EX-4.3 6 a2215744zex-4_3.htm EX-4.3

Exhibit 4.3





Dated as of July 9, 2013


Reference is made to that certain Eighth Amended and Restated Stockholders’ Agreement, dated July 27, 2012 (the “Stockholders’ Agreement”), by and among Onconova Therapeutics, Inc., a Delaware corporation (the “Corporation”) and the Stockholders (as that term is defined in the Stockholders’ Agreement).  All capitalized terms used and not otherwise defined herein have the respective meanings given to them in the Stockholders’ Agreement.


1.                    Amendments.  Pursuant to Section 10 of the Stockholders’ Agreement, the Corporation and the Stockholders agree to amend the Stockholders Agreement as follows:


a.              The eighth paragraph of Section 1 of the Stockholders’ Agreement is amended and restated in its entirety as follows:


““Designated Offering” means a firmly underwritten public offering registered under the Securities Act, where the gross proceeds to the Corporation from such offering, after deducting underwriters discounts, are not less than $25,000,000.”


b.              A new paragraph (j) is added to Section 15 of the Stockholders’ Agreement as follows


“(j)          The provisions of this Section 15 shall terminate upon the consummation of a Designated Offering.”

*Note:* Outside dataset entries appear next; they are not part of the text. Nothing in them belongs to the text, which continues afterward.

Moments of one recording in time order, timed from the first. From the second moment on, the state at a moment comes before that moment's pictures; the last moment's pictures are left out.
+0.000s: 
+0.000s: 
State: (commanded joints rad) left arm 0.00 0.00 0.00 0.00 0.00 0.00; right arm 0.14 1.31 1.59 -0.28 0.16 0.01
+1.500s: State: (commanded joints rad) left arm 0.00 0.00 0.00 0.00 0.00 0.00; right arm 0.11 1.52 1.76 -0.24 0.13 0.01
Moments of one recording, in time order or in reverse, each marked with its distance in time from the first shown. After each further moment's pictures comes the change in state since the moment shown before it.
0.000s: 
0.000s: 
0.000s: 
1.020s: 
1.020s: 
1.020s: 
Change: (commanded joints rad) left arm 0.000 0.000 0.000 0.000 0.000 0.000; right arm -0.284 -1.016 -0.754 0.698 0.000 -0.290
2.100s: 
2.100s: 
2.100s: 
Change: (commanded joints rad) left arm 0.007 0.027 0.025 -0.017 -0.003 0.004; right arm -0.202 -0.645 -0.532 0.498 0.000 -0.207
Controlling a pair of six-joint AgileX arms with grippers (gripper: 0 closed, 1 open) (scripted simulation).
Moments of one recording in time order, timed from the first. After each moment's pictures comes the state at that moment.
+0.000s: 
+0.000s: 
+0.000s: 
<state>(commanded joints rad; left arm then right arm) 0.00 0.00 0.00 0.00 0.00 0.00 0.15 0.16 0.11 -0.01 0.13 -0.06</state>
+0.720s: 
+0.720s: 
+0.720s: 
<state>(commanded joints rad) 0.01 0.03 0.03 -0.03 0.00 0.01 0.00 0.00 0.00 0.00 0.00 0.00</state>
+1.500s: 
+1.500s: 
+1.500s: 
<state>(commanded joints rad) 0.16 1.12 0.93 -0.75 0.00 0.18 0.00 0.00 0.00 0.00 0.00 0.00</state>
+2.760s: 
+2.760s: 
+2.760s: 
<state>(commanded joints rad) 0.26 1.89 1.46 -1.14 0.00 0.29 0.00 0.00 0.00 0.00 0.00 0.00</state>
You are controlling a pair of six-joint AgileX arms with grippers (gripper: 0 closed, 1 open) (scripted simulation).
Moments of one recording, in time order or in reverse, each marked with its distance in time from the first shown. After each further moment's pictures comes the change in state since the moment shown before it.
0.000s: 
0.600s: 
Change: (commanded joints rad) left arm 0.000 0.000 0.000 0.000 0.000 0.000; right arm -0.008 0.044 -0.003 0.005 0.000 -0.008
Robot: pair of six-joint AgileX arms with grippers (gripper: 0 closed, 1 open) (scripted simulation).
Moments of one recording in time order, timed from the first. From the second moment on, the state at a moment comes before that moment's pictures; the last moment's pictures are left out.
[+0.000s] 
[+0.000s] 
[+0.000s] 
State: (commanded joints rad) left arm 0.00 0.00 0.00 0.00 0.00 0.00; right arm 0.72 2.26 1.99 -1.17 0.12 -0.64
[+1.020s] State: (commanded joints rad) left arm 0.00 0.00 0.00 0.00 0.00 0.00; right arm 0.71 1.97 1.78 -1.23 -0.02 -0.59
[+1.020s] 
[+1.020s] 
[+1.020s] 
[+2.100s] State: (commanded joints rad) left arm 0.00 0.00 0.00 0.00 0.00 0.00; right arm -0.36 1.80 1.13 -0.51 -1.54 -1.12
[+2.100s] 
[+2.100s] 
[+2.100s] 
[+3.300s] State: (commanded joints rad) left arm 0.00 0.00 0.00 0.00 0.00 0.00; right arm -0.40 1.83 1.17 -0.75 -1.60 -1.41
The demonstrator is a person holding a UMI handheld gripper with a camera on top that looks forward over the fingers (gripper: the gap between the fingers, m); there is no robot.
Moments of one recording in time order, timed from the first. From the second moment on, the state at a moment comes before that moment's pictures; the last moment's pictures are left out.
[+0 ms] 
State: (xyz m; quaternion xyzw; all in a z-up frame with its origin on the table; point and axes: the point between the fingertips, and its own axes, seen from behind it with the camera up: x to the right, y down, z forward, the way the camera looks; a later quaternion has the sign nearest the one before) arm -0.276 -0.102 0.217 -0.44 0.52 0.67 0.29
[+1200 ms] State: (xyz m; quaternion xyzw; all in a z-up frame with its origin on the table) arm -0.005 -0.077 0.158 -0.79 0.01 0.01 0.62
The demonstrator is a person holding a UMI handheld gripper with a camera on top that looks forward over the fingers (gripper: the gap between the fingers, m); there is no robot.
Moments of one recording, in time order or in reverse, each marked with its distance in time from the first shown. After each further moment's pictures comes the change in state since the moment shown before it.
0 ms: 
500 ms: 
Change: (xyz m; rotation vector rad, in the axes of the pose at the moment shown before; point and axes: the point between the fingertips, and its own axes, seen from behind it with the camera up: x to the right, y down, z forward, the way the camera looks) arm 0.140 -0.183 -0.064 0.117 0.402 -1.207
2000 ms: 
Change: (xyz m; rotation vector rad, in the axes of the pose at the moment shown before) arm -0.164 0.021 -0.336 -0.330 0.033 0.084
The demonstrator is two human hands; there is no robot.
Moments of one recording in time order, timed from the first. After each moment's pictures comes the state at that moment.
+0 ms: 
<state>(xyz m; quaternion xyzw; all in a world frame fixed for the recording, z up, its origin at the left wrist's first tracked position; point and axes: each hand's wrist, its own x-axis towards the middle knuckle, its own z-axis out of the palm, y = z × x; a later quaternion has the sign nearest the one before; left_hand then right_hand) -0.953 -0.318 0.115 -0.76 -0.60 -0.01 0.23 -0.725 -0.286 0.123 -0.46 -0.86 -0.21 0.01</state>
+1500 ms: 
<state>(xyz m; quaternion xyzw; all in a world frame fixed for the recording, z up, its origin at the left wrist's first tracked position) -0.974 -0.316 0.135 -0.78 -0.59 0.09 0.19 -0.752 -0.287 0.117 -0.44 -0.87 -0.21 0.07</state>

2.                    Governing Law.  This Amendment shall be exclusively governed by and construed in accordance with, the internal laws of the Delaware, without reference to the choice of law or conflicts of law principles thereof.


3.                      Miscellaneous.  This Amendment shall be deemed to be part of and incorporated into the Stockholders’ Agreement. Except to the extent specifically amended hereby, the provisions of the Stockholders’ Agreement shall remain unmodified, and the Stockholders’ Agreement is hereby confirmed as being in full force and effect.